Un effet boule de neige
Le mouvement de déconventionnement ne faiblit pas. Dans la Sarthe, 61 médecins spécialistes (sur 254) ont demandé à être déconventionnés à partir du début de juillet. A Orléans (Loiret), 97 spécialistes (39 % de ceux installés en secteur I) ont remis à la CPAM, par huissier, des lettres d'intention de déconventionnement.
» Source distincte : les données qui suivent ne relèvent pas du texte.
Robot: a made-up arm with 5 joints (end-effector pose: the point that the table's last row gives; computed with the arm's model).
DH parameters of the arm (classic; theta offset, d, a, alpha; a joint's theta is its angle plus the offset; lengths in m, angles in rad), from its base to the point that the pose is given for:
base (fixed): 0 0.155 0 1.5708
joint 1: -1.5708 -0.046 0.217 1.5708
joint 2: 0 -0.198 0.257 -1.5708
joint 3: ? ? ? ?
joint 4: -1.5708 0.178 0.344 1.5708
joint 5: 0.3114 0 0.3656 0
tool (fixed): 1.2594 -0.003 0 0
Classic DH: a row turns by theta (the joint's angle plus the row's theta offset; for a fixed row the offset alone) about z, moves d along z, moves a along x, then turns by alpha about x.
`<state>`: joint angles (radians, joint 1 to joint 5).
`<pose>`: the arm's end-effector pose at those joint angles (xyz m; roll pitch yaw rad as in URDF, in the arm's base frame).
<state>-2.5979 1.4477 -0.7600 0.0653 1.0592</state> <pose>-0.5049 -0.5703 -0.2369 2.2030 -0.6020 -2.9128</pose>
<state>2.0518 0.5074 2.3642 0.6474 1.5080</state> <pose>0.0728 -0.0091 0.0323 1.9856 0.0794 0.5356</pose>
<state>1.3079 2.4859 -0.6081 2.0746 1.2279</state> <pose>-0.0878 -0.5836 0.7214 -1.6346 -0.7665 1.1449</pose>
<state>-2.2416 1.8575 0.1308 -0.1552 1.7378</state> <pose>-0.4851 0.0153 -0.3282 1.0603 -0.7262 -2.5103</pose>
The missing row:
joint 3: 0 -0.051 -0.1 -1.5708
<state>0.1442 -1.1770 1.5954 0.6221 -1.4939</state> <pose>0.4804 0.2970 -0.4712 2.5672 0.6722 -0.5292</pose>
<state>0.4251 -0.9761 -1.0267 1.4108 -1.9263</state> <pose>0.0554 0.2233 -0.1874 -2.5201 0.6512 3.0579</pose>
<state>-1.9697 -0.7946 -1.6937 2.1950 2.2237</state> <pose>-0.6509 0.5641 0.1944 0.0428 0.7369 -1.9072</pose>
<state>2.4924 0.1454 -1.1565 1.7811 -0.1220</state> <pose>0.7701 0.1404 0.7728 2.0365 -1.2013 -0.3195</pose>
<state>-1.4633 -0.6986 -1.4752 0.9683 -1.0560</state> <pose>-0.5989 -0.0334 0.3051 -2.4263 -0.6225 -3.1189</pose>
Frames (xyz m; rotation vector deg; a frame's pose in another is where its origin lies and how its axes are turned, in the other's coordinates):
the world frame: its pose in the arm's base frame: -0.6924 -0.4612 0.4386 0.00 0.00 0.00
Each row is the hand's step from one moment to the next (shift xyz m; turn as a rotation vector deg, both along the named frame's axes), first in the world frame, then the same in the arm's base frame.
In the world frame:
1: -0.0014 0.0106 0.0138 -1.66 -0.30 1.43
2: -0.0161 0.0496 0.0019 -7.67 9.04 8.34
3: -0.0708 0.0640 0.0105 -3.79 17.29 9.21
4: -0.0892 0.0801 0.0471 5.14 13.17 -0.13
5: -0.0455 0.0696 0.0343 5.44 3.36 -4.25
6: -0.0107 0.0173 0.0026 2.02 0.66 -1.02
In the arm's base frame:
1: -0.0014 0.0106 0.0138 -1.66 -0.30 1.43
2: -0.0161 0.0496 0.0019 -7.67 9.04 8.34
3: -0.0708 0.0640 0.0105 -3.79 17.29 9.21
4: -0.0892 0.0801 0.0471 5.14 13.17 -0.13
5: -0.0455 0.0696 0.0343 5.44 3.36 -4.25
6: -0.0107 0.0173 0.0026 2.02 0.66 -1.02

Dans le Calvados, les médecins libéraux (coordinations et syndicats CSMF, SML et FMF réunis) ont voté à l'unanimité le déconventionnement massif. Une première salve de lettres a été envoyée à la caisse de Caen. Originalité : sept spécialités sont déjà concernées (ophtalmologie, chirurgie, gynécologie, dermatologie, hématologie, médecine physique et psychiatrie). Selon la coordination des médecins du Finistère, 80 % des chirurgiens, dermatologues et anesthésistes du secteur I seraient engagés dans le même processus. Une liste sans doute non exhaustive.